Is the cardiac valve disease of APS inflammatory or thrombotic? Histologic studies suggest that fibrin deposits are the major findings, not inflammation. However, subendothelial antibody deposition and complement components initiating valve damage have been described, along with increased endothelial cell expression of α3β1 integrin. Afek et al. Lupus. 1999;8:502-507 One case report suggested that anticoagulation caused disappearance of valve vegetations. Skyrme-Jones A et al J Am Soc Echo. 1995; 8:251-256
5 year follow up study of Espinola-Zavaleta, et al Highly selected population of patients with primary APS Predominant cardiac lesion was a noninfective valve lesion. Oral anticoagulant treatment and aspirin proved ineffective in terms of valvular lesion regression. Myocardial infarction occurred in 9 (37.5%) patients. All had coronary angiography and coronary arteries were normal in 6. J Rheumatol 2004;31:2402-7
Antiphospholipid syndrome (APS) related valvulopathy Four patients reported to have “dramatic clinical and hemodynamic response” to treatment with prednisone when symptomatic measures failed Hence, pathogenisis of valvulopathy may involve interaction of aPL with antigens on the valve surface, resulting in valvulitis Nesher G., et al. Semin Arthritis Rheum. 1997 Aug;27(1):27-35.
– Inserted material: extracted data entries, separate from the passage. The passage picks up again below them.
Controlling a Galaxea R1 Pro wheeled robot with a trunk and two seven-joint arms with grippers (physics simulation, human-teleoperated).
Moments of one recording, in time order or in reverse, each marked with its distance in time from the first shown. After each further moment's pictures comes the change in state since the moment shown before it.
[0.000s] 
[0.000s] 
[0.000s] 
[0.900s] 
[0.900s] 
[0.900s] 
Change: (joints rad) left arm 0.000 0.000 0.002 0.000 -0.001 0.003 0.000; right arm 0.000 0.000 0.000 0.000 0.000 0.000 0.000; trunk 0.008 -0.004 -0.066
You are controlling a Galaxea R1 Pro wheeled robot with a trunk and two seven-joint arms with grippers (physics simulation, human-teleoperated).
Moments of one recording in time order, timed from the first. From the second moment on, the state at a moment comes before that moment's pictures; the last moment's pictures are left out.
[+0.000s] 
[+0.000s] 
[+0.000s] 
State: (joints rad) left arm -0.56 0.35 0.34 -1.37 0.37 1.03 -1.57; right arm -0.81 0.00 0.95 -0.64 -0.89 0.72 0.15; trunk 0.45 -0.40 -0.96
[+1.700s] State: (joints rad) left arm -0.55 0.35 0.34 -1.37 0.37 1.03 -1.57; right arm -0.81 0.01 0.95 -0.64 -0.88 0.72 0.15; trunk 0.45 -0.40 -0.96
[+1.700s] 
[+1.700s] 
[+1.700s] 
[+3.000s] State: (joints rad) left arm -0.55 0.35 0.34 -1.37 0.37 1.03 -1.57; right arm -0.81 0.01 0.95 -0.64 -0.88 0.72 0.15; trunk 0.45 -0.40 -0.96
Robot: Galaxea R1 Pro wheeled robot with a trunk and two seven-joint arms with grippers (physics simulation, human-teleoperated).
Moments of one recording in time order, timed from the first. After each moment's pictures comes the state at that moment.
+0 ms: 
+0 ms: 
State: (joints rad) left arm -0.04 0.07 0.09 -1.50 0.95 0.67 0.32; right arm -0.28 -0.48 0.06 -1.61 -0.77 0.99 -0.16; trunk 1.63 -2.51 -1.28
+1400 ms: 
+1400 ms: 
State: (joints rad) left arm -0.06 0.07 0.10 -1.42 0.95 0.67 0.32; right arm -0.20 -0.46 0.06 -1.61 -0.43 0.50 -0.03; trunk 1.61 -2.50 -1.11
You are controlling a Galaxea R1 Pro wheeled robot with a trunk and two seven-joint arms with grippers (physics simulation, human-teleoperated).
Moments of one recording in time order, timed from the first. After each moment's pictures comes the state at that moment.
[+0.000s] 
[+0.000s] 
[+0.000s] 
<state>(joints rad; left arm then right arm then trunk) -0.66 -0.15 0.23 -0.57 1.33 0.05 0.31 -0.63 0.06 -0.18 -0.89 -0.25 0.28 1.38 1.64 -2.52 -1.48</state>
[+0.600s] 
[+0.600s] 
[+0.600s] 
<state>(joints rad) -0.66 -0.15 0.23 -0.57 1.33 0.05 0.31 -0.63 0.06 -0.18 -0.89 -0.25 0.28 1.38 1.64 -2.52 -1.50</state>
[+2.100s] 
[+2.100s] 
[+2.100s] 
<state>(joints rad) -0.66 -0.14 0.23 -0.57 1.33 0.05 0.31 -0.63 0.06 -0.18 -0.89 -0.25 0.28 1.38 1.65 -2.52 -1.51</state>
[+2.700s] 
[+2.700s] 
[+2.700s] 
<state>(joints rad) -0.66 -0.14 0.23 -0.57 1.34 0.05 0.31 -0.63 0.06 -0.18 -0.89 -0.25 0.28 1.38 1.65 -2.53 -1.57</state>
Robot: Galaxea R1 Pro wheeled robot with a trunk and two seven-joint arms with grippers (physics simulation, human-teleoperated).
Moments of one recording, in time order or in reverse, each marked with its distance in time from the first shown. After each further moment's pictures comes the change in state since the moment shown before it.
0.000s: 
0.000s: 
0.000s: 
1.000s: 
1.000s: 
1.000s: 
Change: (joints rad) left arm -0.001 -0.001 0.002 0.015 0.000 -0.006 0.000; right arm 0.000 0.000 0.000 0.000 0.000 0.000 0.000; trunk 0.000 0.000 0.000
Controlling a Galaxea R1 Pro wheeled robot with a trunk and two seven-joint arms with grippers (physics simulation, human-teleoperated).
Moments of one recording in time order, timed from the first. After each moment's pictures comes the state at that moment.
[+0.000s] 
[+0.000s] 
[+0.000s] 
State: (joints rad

Conclusions SLE is a complex disease with protean cardiac manifestations (“pancarditis” etc) Prevalence of valvular disease in the setting of SLE (+/- aPL) is likely underestimated as the valvular involvement is usually of minimal hemodynamic significance and clinically silent. The simultaneous presence of SLE and aPL in the setting of valvular disease presents a diagnostic conundrum. Both entities are independently associated with valvular disease and contribute to a greater likelihood of embolic events.
More conclusions There is substantial morbidity associated with valvular involvement in SLE, especially with concomitant aPL. Further basic and clinical investigation in this area is imperative to help elucidate the natural history of this disease so that we can provide more effective, evidence- based therapies and assist in preventing some of the its adverse sequelae.